Task description:
Starting from the first line below, copy the whole listing exactly.

Data segment:
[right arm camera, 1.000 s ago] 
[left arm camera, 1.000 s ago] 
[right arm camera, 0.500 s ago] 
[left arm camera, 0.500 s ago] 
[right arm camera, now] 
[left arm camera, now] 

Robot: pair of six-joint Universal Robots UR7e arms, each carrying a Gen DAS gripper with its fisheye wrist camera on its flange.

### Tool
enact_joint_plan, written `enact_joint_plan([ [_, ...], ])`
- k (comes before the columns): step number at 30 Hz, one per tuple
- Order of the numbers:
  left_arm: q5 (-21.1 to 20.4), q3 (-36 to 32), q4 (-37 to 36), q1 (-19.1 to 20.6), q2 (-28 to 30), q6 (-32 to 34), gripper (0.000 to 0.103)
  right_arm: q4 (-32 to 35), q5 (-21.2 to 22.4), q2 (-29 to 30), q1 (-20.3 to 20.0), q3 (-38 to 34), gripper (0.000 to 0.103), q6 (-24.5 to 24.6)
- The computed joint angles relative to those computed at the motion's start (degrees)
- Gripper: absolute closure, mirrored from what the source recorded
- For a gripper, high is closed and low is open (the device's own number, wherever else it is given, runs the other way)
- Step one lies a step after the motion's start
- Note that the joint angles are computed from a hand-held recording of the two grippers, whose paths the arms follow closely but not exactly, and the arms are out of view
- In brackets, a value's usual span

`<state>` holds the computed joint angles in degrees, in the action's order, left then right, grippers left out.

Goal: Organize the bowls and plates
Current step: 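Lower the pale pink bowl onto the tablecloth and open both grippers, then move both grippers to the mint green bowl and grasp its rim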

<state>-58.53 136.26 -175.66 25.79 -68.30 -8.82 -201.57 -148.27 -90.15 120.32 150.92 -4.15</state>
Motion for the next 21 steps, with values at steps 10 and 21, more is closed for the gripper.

The answer:
[right arm camera, 1.000 s ago] 
[left arm camera, 1.000 s ago] 
[right arm camera, 0.500 s ago] 
[left arm camera, 0.500 s ago] 
[right arm camera, now] 
[left arm camera, now] 

Robot: pair of six-joint Universal Robots UR7e arms, each carrying a Gen DAS gripper with its fisheye wrist camera on its flange.

### Tool
enact_joint_plan, written `enact_joint_plan([ [_, ...], ])`
- k (comes before the columns): step number at 30 Hz, one per tuple
- Order of the numbers:
  left_arm: q5 (-21.1 to 20.4), q3 (-36 to 32), q4 (-37 to 36), q1 (-19.1 to 20.6), q2 (-28 to 30), q6 (-32 to 34), gripper (0.000 to 0.103)
  right_arm: q4 (-32 to 35), q5 (-21.2 to 22.4), q2 (-29 to 30), q1 (-20.3 to 20.0), q3 (-38 to 34), gripper (0.000 to 0.103), q6 (-24.5 to 24.6)
- The computed joint angles relative to those computed at the motion's start (degrees)
- Gripper: absolute closure, mirrored from what the source recorded
- For a gripper, high is closed and low is open (the device's own number, wherever else it is given, runs the other way)
- Step one lies a step after the motion's start
- Note that the joint angles are computed from a hand-held recording of the two grippers, whose paths the arms follow closely but not exactly, and the arms are out of view
- In brackets, a value's usual span

`<state>` holds the computed joint angles in degrees, in the action's order, left then right, grippers left out.

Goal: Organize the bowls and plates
Current step: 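Lower the pale pink bowl onto the tablecloth and open both grippers, then move both grippers to the mint green bowl and grasp its rim
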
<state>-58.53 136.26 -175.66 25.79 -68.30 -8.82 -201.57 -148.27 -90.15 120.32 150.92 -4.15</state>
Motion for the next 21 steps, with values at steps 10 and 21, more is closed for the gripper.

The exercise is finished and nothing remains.